Earlier methods were often constrained by strong distributional assumptions about biomarkers, such as normality and equal or proportional covariance structures. Additionally, the number of predictors they could handle was typically limited to just two.
More recent approaches have relaxed these assumptions, allowing for the inclusion of a larger number of biomarkers in linear combinations. However, most of these methods rely on performance metrics like sensitivity, specific segments of the ROC curve, or the AUC (Area Under the Curve) as the optimization objective. Some later methods extended their applicability to multi-class classification problems using metrics such as the Volume Under the Surface (VUS) or the Hypervolume Under the Manifold (HUM).
Among these, the SCOR algorithm [
10] and the method proposed in [
1] have shown promising results in maximizing the AUC or HUM objective.
Notably, methods established in [
11,
13] distinguish themselves by incorporating copulas into the picture, representing the first known use of copulas in the context of biomarker combination. Despite this innovation, they currently remain limited to handling only two biomarkers.

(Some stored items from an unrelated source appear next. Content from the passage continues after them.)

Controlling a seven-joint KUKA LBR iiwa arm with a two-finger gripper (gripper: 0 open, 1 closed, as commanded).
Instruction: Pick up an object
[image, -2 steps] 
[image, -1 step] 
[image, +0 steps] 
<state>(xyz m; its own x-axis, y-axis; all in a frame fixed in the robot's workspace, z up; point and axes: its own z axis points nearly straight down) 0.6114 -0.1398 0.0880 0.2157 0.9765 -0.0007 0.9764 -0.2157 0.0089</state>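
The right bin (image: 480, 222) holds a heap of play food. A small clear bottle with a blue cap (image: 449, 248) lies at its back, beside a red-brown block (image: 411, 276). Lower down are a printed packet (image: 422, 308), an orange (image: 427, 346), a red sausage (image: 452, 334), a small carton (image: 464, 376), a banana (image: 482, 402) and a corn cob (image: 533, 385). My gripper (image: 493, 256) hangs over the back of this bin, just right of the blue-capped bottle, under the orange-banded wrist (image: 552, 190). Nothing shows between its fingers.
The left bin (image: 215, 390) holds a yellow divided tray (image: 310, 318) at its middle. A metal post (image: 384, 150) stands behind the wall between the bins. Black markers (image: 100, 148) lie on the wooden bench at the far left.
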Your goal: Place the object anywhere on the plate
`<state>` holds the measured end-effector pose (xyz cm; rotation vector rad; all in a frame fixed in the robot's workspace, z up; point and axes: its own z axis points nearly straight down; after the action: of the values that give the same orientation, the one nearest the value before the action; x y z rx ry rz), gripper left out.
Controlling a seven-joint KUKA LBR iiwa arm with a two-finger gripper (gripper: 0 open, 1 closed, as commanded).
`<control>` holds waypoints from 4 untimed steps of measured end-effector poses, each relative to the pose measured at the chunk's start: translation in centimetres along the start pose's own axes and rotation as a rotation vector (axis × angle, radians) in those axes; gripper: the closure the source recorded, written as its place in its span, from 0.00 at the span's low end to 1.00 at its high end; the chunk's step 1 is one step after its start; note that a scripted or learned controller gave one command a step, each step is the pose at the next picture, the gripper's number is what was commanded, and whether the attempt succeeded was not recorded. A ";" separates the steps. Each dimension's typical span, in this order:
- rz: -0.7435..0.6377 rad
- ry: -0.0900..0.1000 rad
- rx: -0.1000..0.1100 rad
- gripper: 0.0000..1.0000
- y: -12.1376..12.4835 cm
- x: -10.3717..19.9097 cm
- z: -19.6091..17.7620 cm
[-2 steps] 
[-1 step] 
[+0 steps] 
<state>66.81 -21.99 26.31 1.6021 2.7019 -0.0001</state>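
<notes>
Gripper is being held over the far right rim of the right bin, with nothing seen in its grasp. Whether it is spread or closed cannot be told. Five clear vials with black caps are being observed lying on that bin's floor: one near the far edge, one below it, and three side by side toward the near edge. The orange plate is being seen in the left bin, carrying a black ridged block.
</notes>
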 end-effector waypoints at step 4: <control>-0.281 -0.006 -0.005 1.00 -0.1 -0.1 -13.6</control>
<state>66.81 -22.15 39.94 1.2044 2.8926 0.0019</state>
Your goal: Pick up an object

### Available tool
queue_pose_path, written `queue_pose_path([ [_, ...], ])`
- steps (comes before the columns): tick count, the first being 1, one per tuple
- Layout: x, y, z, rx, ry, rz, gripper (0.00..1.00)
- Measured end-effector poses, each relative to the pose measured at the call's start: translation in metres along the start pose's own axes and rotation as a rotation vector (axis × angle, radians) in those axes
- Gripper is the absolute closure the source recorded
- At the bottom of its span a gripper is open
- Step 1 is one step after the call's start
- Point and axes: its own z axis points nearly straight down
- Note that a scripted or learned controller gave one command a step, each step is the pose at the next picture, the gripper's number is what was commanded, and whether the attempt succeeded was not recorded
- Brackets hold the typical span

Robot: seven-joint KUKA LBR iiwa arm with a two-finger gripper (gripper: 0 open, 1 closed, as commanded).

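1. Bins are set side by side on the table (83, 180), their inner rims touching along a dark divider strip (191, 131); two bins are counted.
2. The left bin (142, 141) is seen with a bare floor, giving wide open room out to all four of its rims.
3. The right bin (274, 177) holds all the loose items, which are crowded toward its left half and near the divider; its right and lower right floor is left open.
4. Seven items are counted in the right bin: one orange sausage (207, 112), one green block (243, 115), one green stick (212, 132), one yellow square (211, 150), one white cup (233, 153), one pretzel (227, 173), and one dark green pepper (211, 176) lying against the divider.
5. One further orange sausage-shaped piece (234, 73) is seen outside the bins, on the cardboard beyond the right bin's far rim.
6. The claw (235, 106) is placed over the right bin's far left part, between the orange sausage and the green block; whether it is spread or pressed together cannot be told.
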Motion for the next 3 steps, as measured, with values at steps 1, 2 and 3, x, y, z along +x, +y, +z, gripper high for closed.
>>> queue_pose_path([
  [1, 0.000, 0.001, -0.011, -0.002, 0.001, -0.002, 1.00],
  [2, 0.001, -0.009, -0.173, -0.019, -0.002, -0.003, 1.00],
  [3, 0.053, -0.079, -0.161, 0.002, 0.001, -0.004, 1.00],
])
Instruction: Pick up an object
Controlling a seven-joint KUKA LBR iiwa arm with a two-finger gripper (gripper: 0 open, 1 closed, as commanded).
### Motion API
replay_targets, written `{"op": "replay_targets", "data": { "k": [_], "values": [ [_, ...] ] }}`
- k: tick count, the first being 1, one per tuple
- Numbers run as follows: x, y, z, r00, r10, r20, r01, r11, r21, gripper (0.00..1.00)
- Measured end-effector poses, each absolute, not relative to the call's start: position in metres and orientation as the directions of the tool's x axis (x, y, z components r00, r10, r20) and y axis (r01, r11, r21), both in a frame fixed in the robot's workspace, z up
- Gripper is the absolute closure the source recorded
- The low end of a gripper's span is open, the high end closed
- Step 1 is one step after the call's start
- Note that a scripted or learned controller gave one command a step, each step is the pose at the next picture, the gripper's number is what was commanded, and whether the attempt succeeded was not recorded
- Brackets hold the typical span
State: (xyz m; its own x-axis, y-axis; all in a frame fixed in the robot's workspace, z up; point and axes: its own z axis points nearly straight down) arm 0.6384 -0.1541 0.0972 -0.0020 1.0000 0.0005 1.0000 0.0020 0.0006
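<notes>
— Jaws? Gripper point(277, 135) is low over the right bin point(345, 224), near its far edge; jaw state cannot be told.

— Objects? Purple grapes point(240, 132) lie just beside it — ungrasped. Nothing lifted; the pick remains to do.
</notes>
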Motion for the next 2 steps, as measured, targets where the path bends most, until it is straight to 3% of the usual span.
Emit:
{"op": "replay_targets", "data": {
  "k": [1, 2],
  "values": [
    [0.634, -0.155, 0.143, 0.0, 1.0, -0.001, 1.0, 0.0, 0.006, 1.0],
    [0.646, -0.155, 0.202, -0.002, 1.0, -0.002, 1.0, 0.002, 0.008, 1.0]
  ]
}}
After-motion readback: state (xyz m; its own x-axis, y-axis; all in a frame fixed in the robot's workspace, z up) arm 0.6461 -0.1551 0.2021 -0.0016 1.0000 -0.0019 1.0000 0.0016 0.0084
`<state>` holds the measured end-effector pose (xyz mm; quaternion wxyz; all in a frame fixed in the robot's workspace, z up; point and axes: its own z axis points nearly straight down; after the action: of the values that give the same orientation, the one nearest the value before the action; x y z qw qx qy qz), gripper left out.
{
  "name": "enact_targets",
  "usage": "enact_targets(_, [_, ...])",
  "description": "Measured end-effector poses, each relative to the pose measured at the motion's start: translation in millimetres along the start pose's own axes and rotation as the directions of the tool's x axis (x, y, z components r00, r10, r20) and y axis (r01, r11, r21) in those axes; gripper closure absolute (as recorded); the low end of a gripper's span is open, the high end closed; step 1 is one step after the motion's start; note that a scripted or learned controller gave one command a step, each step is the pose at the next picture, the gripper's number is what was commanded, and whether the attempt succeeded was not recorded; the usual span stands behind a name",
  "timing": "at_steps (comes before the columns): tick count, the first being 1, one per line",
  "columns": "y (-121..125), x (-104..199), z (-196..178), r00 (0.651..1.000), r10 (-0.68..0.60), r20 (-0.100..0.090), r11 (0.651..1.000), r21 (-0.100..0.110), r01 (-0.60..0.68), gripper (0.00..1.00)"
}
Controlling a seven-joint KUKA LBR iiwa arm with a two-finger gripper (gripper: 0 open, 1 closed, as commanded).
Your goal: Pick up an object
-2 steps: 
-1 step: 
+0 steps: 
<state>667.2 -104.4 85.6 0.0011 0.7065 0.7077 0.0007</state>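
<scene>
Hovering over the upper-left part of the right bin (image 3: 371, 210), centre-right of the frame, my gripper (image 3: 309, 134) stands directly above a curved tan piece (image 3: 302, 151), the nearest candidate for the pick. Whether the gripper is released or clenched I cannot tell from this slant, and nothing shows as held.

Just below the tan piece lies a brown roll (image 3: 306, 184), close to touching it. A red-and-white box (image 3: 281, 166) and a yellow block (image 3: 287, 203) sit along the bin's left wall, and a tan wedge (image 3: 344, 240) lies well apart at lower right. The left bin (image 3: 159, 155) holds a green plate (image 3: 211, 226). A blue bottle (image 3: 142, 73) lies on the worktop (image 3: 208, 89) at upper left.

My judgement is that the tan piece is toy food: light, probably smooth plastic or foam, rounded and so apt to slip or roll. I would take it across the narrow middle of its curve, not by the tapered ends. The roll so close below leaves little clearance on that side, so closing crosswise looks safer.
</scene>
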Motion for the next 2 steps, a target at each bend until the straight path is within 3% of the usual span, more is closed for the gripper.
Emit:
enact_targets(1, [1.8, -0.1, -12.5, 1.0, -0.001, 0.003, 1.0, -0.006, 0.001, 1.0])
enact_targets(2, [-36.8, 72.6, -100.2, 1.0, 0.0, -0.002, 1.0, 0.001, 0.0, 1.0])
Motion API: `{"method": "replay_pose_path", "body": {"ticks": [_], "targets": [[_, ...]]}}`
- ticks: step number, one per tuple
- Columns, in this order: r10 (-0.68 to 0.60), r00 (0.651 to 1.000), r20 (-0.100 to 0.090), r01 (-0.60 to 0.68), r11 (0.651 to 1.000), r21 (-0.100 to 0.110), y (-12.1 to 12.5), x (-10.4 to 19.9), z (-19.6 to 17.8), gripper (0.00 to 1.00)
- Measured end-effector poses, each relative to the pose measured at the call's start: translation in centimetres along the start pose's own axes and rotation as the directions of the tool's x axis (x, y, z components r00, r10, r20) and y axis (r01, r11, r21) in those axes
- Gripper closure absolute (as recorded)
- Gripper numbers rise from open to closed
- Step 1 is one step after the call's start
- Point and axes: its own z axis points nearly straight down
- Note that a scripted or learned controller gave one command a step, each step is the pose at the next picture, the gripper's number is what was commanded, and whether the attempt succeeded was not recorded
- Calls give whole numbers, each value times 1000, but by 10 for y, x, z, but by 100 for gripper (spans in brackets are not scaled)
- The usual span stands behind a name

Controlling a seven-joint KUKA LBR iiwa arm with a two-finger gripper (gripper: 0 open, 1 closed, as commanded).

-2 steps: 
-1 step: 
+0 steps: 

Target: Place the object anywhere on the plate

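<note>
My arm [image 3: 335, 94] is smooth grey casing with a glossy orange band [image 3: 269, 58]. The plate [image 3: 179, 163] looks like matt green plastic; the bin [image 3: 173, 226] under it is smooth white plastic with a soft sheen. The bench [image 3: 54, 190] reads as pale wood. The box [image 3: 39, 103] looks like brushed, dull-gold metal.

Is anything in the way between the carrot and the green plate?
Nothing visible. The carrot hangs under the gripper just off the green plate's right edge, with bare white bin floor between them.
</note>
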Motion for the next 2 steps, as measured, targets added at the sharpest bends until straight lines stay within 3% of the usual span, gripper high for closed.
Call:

An important distinction of our proposed methods is that, whereas previous methods primarily aimed to maximize a metric such as the AUC value, the proposed methods in this article rely solely on information-theoretic criteria and never incorporated AUC or any other metric as an optimization objective.
As another distinction, unlike many previous studies that relied on a single evaluation metric, our assessment of model performance employed a comprehensive set of three metrics: AUC, AUPRC, and MCC. This multi-faceted approach provides a more robust and nuanced comparison of model performance across different aspects of classification quality.
The proposed methods here are straightforward to apply in binary classification problems or to be extended into a multiclass setting. These methods are computationally simpler than most existing approaches, with the exception of MaxMutInf. Due to the need to compute complex gradient functions when optimizing mutual information, MaxMutInf is relatively more challenging to implement. Extending our methods into classification problems involving more than two outcome levels may represent a valuable direction for future research.
The three entropy-based methods (MaxEnt, MinCrEnt, and MinRelEnt) demonstrated test performances that were consistently comparable to those derived from logistic regression, across all simulation conditions and real data applications. The MaxMutInf method yielded slightly greater test AUC, AUPRC, and MCC values compared to the other approaches, particularly in simulation settings involving Beta and Gamma distributed data. The differences were more pronounced in simulations with smaller sample sizes. However, in some settings involving normally distributed data, the MaxMutInf method produced test AUC and AUPRC metrics that were comparable or even marginally lower than those of other methods.
The Maximum Mutual Information method appeared more robust to distributional asymmetries, as well as to smaller and unequal sample sizes, except in a few settings involving normally distributed variables. Exploring and implementing different differential entropy estimators beyond the Kozachenko–Leonenko entropy estimator may be a future research direction that could potentially reveal more insights into the performance of Mutual Information Maximization.